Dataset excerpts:

== Segment start ==

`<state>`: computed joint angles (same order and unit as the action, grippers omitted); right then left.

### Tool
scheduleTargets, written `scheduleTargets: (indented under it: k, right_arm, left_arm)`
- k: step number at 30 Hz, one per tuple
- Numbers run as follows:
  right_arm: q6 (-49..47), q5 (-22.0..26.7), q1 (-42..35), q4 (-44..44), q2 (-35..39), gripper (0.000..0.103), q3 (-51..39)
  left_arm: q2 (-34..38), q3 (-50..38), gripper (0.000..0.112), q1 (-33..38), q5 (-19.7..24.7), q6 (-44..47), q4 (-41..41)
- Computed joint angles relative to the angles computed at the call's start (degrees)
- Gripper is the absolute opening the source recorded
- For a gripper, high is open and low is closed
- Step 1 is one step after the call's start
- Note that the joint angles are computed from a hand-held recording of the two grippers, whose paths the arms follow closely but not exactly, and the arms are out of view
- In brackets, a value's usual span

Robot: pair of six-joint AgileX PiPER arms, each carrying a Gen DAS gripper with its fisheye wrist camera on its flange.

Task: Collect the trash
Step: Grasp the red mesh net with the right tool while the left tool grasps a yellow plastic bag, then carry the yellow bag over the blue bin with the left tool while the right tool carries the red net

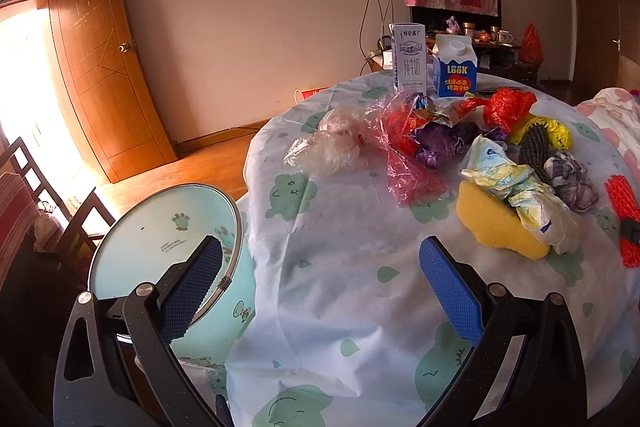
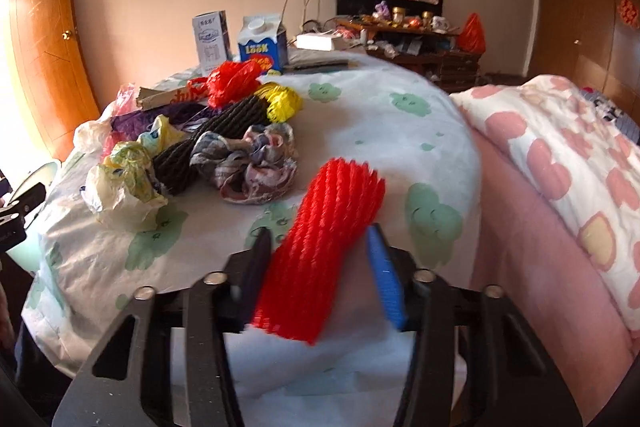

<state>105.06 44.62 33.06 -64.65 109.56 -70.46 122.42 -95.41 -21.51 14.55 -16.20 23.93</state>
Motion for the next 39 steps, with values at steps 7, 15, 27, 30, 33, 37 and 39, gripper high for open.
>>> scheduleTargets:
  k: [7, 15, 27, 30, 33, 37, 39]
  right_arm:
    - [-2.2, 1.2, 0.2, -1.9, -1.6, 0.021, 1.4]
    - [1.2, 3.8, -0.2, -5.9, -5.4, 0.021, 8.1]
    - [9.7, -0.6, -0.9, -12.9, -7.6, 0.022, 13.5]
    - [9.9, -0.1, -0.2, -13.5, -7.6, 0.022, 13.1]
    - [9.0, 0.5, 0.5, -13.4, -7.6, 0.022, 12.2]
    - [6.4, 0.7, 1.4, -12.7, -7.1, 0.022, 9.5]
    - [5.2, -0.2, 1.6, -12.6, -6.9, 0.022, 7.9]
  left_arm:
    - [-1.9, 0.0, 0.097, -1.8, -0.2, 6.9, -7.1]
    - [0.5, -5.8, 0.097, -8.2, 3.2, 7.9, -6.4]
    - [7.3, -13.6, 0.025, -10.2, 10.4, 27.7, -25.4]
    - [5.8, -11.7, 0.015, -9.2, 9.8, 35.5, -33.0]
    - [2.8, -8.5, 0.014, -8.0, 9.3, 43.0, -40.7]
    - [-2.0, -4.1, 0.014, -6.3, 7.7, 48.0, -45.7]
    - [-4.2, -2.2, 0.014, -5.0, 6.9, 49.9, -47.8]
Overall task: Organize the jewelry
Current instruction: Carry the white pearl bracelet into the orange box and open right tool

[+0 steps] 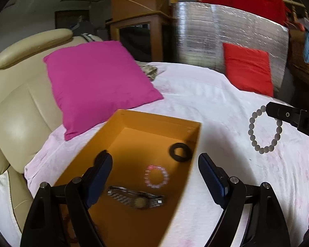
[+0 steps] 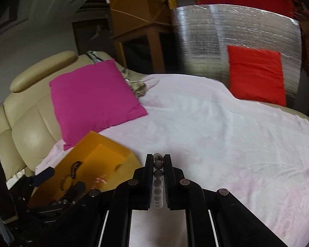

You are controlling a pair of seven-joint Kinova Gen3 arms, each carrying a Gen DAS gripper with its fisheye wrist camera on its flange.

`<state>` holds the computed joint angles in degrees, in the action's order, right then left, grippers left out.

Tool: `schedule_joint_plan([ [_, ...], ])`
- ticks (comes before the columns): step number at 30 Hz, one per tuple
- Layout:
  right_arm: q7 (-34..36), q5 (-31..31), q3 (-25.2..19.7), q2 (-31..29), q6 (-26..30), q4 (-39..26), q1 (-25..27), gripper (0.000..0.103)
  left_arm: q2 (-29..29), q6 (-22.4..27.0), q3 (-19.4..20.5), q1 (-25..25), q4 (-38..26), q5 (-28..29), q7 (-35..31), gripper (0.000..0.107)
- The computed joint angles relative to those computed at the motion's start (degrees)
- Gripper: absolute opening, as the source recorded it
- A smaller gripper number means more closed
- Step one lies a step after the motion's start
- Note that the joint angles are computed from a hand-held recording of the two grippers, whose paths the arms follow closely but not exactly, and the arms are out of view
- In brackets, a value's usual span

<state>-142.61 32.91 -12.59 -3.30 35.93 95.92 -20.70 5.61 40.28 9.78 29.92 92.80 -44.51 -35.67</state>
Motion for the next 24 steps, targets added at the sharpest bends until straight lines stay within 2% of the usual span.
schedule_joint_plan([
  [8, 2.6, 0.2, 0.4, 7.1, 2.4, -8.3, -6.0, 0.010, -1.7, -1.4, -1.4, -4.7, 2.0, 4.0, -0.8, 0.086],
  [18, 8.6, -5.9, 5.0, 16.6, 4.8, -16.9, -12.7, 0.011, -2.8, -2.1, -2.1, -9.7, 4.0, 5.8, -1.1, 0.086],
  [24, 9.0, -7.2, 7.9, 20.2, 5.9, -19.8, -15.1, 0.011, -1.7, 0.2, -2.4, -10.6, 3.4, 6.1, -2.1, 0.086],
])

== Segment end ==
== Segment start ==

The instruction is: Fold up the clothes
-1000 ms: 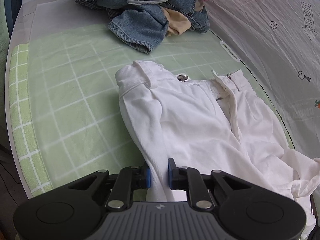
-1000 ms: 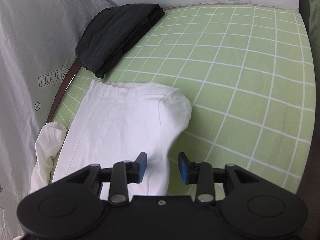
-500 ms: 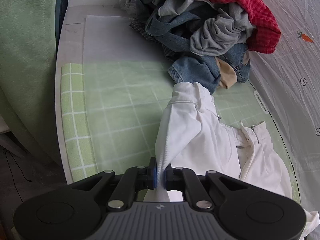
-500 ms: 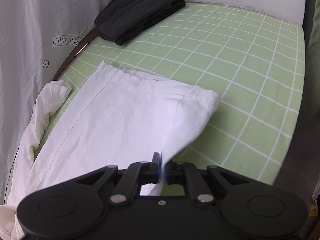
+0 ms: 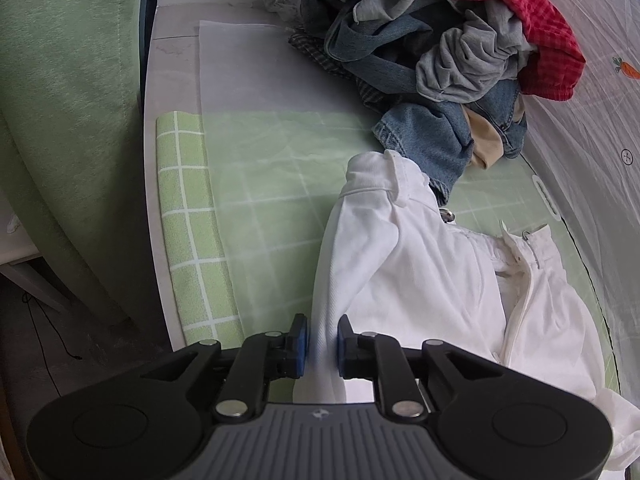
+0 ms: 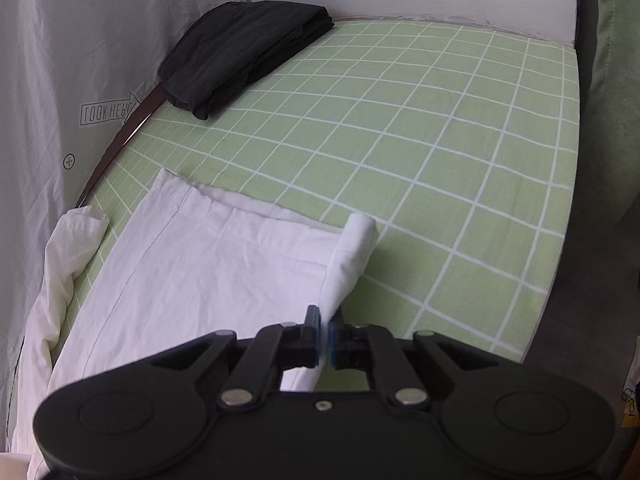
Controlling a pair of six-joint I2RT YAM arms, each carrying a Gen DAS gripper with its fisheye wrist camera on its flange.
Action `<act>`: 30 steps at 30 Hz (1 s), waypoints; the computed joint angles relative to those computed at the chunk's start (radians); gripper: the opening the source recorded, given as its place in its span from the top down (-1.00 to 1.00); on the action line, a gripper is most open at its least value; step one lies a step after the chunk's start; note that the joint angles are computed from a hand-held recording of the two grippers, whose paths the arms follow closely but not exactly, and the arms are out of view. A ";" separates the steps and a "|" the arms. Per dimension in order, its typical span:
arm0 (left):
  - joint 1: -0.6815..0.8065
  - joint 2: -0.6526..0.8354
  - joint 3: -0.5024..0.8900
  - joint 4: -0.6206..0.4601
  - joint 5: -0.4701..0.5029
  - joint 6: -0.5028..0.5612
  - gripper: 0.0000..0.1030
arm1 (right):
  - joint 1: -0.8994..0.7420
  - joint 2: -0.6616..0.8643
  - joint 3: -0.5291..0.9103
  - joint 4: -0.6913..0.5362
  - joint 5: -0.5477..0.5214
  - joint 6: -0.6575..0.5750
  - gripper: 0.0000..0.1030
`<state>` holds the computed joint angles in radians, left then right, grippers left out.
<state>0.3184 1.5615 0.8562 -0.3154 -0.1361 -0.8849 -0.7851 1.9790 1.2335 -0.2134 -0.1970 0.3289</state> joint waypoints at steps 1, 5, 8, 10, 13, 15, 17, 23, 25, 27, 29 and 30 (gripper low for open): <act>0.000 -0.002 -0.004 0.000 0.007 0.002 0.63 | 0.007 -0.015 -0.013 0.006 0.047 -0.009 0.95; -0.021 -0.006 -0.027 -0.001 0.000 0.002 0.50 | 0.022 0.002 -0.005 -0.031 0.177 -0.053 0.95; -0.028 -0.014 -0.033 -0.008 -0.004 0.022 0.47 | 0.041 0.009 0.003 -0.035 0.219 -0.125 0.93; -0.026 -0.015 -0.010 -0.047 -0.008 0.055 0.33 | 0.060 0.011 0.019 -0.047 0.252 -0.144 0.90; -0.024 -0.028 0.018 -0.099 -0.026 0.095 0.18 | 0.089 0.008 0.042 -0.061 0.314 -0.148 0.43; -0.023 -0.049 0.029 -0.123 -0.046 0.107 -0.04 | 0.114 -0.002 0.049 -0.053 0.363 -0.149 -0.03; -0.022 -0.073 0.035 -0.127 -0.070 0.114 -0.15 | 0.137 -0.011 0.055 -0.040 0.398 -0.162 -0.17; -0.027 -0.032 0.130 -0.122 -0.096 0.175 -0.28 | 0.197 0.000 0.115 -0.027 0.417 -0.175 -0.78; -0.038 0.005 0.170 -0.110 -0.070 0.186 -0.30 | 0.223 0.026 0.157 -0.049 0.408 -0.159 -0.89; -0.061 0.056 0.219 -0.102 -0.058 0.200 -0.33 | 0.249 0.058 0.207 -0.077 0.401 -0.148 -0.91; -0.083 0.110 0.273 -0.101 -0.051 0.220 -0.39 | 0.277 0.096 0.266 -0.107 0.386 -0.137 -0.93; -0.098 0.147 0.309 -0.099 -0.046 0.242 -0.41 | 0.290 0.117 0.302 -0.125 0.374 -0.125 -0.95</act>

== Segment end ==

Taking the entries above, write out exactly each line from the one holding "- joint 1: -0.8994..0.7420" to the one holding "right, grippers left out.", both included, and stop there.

Result for this task:
  - joint 1: -0.8994..0.7420
  - joint 2: -0.6616..0.8643
  - joint 3: -0.5291..0.9103
  - joint 4: -0.6913..0.5362
  - joint 5: -0.5477..0.5214
  - joint 6: -0.6575..0.5750
  - gripper: 0.0000..0.1030
`<state>` holds the computed joint angles in radians, left then right, grippers left out.

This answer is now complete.